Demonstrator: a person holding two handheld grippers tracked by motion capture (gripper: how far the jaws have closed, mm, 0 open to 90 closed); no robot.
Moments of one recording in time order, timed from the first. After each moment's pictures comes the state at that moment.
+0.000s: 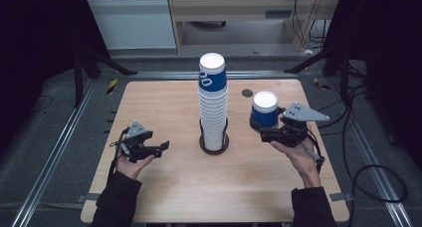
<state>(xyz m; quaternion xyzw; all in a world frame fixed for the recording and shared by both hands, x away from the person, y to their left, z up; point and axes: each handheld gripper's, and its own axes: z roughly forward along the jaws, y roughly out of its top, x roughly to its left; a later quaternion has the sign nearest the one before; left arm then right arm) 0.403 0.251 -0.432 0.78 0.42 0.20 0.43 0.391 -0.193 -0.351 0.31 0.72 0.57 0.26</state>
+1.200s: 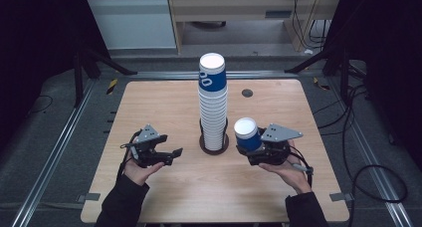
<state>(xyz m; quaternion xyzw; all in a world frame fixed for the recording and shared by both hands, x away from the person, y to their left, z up) 0.384 0.216 -0.416 0.81 0.35 0.16 0.45 0.377 -0.164 -0.402 0.25 0.79 0.51 0.22</state>
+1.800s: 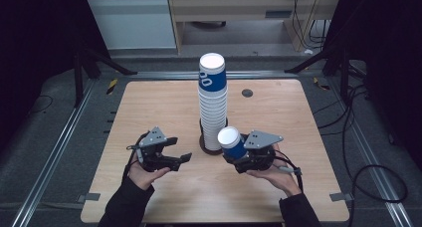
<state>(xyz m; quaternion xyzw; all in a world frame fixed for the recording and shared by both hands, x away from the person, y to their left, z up) 0.368 0.193 -0.401 0.81 0.31 0.13 0.48 0.373 -0.128 -0.414 0.20 0.82 0.50 0.19</state>
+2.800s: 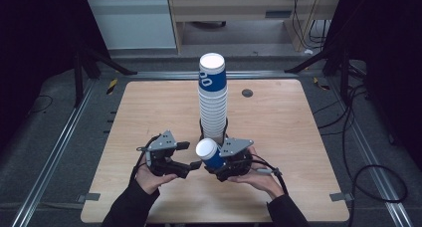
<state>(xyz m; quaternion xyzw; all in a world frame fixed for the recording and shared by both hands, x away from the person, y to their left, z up) 0.359 0.169 -0.399 0.83 0.26 0.09 0.49 0.376 -0.074 -0.439 0.14 0.86 0.47 0.15</state>
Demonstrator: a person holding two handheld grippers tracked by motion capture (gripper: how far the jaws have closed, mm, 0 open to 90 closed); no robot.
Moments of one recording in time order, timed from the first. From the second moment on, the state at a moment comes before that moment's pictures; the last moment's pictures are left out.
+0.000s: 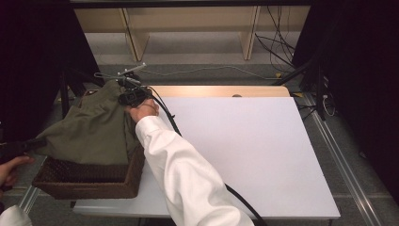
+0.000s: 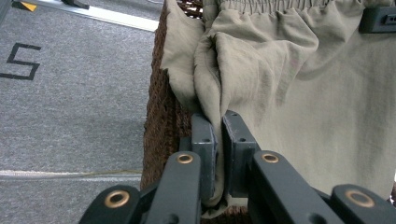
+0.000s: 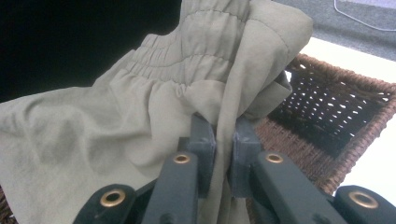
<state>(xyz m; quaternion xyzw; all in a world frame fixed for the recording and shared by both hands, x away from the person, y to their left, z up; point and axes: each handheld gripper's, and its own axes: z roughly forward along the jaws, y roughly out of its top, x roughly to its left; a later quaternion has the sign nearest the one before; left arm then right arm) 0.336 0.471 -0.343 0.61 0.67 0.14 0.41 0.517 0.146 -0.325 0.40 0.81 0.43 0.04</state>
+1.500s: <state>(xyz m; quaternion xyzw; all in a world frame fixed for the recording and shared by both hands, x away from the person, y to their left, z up) 0.354 0.449 -0.345 0.60 0.70 0.17 0.36 0.522 0.122 -0.327 0.43 0.79 0.44 0.02</state>
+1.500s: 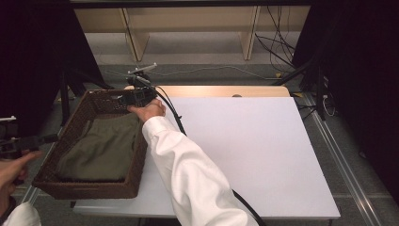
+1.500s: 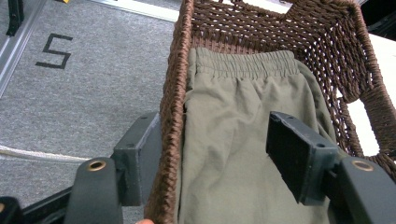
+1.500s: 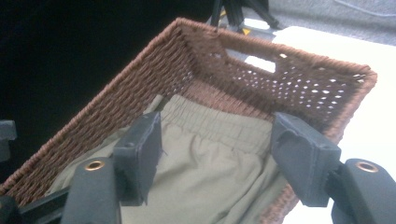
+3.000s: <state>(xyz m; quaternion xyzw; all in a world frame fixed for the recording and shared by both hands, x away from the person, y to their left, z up) 0.386 0.275 -0.345 0.69 0.52 0.15 0.48 0.463 -0.051 -0.315 0.40 0.76 0.50 0.08</state>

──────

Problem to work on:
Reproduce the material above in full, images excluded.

Result of this exercise:
Demonstrator: a person holding two handheld grippers tracked by motion capture (gripper: how far the jaws have closed, mm, 0 open to 90 closed); no robot.
Moments of one recording in time order, timed from the first. After each moment's pictures comes the state at that moment.
+0.000s: 
<state>(xyz m; quaternion xyzw; all in a world frame fixed for the recording and shared by both hands, x away from the person, y to their left, z up; point and axes: each handheld gripper's, and its own axes: z roughly forward along the jaws, y roughly out of its top, x roughly to its left; a later quaternion has the sign nearest the one before; left arm then right arm) 0.403 0.251 -0.432 0.78 0.42 0.20 0.43 0.391 -0.193 -0.351 0.31 0.72 0.57 0.26</state>
+1.200s: 
<state>(xyz m; quaternion xyzw; all in a world frame fixed for the recording and shared by both hands, x away from the person, y to their left, z up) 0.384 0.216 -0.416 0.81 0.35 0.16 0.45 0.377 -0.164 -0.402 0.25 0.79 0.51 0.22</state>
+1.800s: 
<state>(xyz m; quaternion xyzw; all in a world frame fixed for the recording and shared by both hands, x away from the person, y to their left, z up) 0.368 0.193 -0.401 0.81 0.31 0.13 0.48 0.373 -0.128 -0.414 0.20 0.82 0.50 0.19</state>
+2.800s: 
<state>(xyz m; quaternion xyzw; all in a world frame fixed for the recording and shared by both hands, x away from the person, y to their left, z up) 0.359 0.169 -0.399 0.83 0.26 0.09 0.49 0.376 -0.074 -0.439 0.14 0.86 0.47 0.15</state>
Demonstrator: a person holding two handheld grippers tracked by motion capture (gripper: how far the jaws have closed, mm, 0 open to 90 closed); no robot.
Moments of one recording in time order, timed from the first. From the second moment on, the state at a moment comes before that moment's pictures; the last moment's pictures are left out.
+0.000s: 
+0.000s: 
+0.000s: 
<state>(xyz m; quaternion xyzw; all in a world frame fixed for the recording and shared by both hands, x away from the person, y to their left, z up; point and axes: each handheld gripper's, and its own axes: z roughly forward along the jaws, y roughly out of its top, x roughly to its left; a later quaternion has the sign nearest the one before; left arm then right arm) 0.336 0.471 -0.343 0.61 0.67 0.14 0.41 0.517 0.146 -0.325 0.40 0.81 0.43 0.04</state>
+1.500s: <state>(xyz m; quaternion xyzw; all in a world frame fixed for the recording and shared by both hands, x away from the person, y to their left, z up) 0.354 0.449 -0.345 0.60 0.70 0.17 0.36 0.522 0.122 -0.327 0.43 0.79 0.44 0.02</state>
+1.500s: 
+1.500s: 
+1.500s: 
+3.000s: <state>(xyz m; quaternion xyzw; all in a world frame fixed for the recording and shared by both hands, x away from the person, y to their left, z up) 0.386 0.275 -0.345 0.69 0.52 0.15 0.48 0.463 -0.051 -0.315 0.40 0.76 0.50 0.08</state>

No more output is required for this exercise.